Conheça Bir Tawil, o pedaço de terra que não é de nenhum país
O território em forma de trapézio na fronteira entre Egito e Sudão não é reivindicado por nenhum dos países – e atrai excêntricos em busca do país próprio
Você não gosta de criança mimada? Então passe longe da casa de Jeremiah Heaton, fazendeiro do pacato município de Abingdon, em Virgínia, nos EUA. Em 2014, o chefe de família prometeu à filha que ela seria uma princesa ao pé da letra – do tipo que herda um reino de seus pais. Para cumprir a promessa, conseguiu uma autorização do exército egípcio, cruzou o Saara em uma caravana de 14 horas e fincou uma bandeira no território de Bir Tawil, um pedaço de deserto de 2,060 km2 em forma de trapézio na fronteira do Egito com o Sudão.
Em princípio, não há nada que impeça Heaton de se declarar rei da maior caixa de areia do norte da África – cuja população total é um redondo zero. Nem Sudão nem Egito fazem questão de reivindicar o território de Bir Tawil para si próprios, o que torna essa anomalia geopolítica uma autêntica terra de ninguém.
A história curiosa começou em 1899, quando o Reino Unido ainda era a maior potência imperialista do mundo, e mandava em boa parte da África. Naquele ano, ficou decidido que a fronteira entre Egito – sob ocupação militar britânica – e Sudão – dominado pelo Egito e, por consequência, também pelos britânicos – seria uma linha reta equivalente, no mapa, ao paralelo 22 N.
Essa é a fronteira que o Egito considera correta até hoje.
A prática de fatiar territórios da África de acordo com os interesses europeus foi comum no século 19, e péssima para a vida de seus habitantes originais. Grupos étnicos orgânicos foram separados por linhas retas, e submetidos às línguas e à religião de seus colonizadores. Foi o que aconteceu ali: a tribo nômade Ababda, de raízes culturais egípcias, perdeu um pedaço de terra para o Sudão. E o povo Beja, mais próximo do Sudão, perdeu um longo triângulo de litoral para o Egito.
Em uma tentativa de restaurar essas antigas divisões, em 1902 o Reino Unido decidiu fazer uma pequena alteração na fronteira. Adequá-la à realidade local não tinha nada a ver com bondade católica ou direitos humanos – a verdade é que era mais fácil governar a região sem distúrbios quando cada povo estava do lado certo do mapa.
Essa nova fronteira aumentou o acesso do Sudão ao mar, e por causa disso é adotada pelo país até hoje.
O tempo passou, e após duas guerras mundiais e incontáveis convulsões políticas e guerras civis, os povos nativos já não ocupam a região da mesma maneira. Para completar a confusão, em 1956 o Sudão declarou independência – e automaticamente entrou na briga por espaço, que se intensificou na década de 1990, com a suspeita de que havia jazidas de petróleo às margens do Mar Vermelho.

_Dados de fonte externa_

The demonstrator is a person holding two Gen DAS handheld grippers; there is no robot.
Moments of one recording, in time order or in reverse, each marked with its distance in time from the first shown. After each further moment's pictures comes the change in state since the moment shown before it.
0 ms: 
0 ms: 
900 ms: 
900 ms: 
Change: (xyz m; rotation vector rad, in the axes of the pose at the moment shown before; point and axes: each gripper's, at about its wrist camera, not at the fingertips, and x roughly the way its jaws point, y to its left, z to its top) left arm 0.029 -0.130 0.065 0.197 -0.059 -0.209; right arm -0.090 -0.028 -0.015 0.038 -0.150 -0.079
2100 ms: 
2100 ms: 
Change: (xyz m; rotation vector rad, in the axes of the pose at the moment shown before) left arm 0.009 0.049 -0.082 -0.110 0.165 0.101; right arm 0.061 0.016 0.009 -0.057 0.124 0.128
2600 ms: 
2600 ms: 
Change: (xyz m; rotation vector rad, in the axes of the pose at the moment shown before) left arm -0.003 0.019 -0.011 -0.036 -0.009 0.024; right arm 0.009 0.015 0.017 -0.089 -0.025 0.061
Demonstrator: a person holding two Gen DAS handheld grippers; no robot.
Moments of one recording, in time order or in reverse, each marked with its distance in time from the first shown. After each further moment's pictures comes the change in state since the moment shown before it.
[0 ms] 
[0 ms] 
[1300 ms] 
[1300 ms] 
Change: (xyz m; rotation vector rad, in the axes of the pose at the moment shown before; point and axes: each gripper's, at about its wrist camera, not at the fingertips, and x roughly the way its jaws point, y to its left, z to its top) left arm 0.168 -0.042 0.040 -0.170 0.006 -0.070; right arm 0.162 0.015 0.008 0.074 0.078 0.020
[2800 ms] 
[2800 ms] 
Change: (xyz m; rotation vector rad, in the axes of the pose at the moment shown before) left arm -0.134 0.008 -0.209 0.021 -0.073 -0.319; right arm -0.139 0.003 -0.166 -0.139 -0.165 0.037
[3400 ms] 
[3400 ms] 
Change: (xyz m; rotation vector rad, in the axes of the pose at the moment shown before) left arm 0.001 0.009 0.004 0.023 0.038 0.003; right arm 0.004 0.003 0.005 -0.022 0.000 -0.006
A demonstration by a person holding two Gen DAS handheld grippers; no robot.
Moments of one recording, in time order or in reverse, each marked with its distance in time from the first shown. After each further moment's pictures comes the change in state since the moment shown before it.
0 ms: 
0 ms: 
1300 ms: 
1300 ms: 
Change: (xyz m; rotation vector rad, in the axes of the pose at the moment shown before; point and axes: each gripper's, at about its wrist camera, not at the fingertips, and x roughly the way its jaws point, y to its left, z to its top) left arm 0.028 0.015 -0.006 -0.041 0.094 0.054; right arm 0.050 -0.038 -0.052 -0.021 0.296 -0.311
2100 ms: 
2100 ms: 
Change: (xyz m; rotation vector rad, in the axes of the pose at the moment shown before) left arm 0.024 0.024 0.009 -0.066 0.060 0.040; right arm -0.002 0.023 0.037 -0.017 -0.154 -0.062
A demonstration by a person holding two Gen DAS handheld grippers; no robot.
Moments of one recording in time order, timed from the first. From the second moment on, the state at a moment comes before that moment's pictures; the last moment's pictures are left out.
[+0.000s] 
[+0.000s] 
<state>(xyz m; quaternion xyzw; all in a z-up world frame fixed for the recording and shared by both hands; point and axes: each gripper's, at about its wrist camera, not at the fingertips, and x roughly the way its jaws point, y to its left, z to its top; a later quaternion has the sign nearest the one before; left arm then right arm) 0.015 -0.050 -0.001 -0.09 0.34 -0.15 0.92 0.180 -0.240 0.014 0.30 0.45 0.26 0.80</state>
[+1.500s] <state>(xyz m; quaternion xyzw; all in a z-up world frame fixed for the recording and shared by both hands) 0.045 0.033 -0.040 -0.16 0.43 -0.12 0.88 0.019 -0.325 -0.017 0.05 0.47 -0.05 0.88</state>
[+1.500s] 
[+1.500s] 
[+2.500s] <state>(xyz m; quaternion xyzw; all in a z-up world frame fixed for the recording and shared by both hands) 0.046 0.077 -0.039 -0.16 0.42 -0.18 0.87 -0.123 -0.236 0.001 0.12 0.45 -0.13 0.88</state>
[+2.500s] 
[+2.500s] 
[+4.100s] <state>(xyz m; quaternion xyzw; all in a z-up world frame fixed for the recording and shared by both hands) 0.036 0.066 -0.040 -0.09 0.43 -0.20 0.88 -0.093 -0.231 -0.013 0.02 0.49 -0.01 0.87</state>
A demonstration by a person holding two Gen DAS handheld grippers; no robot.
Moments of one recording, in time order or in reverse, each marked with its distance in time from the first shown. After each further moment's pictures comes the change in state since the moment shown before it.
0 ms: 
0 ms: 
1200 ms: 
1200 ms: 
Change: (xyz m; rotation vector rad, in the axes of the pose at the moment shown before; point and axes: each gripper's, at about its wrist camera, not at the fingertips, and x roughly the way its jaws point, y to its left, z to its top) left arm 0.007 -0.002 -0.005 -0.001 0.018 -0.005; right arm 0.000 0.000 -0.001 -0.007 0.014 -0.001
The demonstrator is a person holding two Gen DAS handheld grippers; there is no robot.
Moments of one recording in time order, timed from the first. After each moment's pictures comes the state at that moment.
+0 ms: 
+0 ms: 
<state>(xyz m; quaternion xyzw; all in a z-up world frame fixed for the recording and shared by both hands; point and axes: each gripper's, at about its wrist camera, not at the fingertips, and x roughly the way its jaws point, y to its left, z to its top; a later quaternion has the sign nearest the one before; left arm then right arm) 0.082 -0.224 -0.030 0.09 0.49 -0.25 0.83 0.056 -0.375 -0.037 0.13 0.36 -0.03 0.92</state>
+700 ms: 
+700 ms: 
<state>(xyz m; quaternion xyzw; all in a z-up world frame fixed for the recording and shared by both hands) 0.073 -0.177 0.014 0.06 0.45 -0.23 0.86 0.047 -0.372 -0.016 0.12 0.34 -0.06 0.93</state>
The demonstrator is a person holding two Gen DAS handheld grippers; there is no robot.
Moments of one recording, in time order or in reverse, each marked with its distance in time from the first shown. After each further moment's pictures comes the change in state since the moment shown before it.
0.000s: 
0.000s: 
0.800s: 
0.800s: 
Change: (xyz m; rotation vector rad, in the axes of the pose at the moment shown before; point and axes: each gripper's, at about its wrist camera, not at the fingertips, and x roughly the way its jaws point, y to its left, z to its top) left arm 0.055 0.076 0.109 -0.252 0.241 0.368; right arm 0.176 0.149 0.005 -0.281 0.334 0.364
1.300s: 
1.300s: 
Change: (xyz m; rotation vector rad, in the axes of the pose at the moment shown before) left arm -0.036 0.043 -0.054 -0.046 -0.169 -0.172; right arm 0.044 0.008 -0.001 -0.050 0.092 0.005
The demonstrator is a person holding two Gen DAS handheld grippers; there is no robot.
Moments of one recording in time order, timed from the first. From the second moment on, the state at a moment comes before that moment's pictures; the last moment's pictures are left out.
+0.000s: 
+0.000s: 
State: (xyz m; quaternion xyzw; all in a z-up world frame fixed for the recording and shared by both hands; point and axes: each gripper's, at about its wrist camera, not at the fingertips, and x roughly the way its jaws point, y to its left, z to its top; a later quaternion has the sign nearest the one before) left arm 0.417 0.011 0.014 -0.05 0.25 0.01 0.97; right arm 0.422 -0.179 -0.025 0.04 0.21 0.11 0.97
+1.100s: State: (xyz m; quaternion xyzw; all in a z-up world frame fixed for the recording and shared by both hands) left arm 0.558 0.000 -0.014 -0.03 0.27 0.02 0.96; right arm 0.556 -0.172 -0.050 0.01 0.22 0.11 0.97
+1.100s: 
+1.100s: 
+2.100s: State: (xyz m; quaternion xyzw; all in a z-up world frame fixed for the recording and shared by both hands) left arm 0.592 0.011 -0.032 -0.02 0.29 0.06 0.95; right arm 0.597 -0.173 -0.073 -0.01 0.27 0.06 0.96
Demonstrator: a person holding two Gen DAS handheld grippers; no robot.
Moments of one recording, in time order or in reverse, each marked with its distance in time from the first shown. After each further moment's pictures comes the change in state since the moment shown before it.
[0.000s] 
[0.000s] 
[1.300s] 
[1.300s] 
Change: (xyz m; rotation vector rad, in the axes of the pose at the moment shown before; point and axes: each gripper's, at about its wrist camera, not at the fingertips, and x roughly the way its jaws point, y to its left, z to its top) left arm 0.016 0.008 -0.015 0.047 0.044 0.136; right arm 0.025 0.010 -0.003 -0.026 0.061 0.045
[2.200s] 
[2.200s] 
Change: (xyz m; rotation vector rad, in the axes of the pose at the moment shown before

Resultado? Ambos os países querem o grande (e valioso) triângulo à direita do mapa – onde os dois territórios se sobrepõem. Mas nenhum dos dois se interessa pelo pequeno trapézio no centro. Para o Egito, ele é do Sudão… E para o Sudão, é do Egito.
Quanto a Heaton, bem… Não deu em nada. A comunidade internacional não leva a sério excêntricos como ele – mesmo que sua pequena princesa tenha declarado que lutaria para melhorar a qualidade de vida das crianças africanas. O “Reino do Sudão do Norte”, portanto, continuará por muito tempo sendo só um monte de areia. E, é claro, mexendo com a imaginação de aventureiros de pretensões imperialistas.